- Task directions
What you return must match the material exactly, with every line present.

- Supplied material
++++++++++

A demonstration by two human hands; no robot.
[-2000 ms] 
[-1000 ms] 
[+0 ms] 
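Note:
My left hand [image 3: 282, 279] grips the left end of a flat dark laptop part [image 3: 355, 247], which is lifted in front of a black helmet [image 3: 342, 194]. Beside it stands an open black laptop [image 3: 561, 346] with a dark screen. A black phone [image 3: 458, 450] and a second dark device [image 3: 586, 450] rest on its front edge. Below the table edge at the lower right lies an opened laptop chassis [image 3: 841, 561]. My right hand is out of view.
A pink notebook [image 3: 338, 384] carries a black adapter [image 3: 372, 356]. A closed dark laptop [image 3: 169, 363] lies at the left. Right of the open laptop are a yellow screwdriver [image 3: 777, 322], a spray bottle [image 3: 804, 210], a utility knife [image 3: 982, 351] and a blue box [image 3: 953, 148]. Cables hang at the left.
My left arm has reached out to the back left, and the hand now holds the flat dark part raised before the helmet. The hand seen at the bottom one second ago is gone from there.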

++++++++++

- Your solution
A demonstration by two human hands; no robot.
[-2000 ms] 
[-1000 ms] 
[+0 ms] 
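Note:
My left hand [image 3: 282, 279] grips the left end of a flat dark laptop part [image 3: 355, 247], which is lifted in front of a black helmet [image 3: 342, 194]. Beside it stands an open black laptop [image 3: 561, 346] with a dark screen. A black phone [image 3: 458, 450] and a second dark device [image 3: 586, 450] rest on its front edge. Below the table edge at the lower right lies an opened laptop chassis [image 3: 841, 561]. My right hand is out of view.
A pink notebook [image 3: 338, 384] carries a black adapter [image 3: 372, 356]. A closed dark laptop [image 3: 169, 363] lies at the left. Right of the open laptop are a yellow screwdriver [image 3: 777, 322], a spray bottle [image 3: 804, 210], a utility knife [image 3: 982, 351] and a blue box [image 3: 953, 148]. Cables hang at the left.
My left arm has reached out to the back left, and the hand now holds the flat dark part raised before the helmet. The hand seen at the bottom one second ago is gone from there.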

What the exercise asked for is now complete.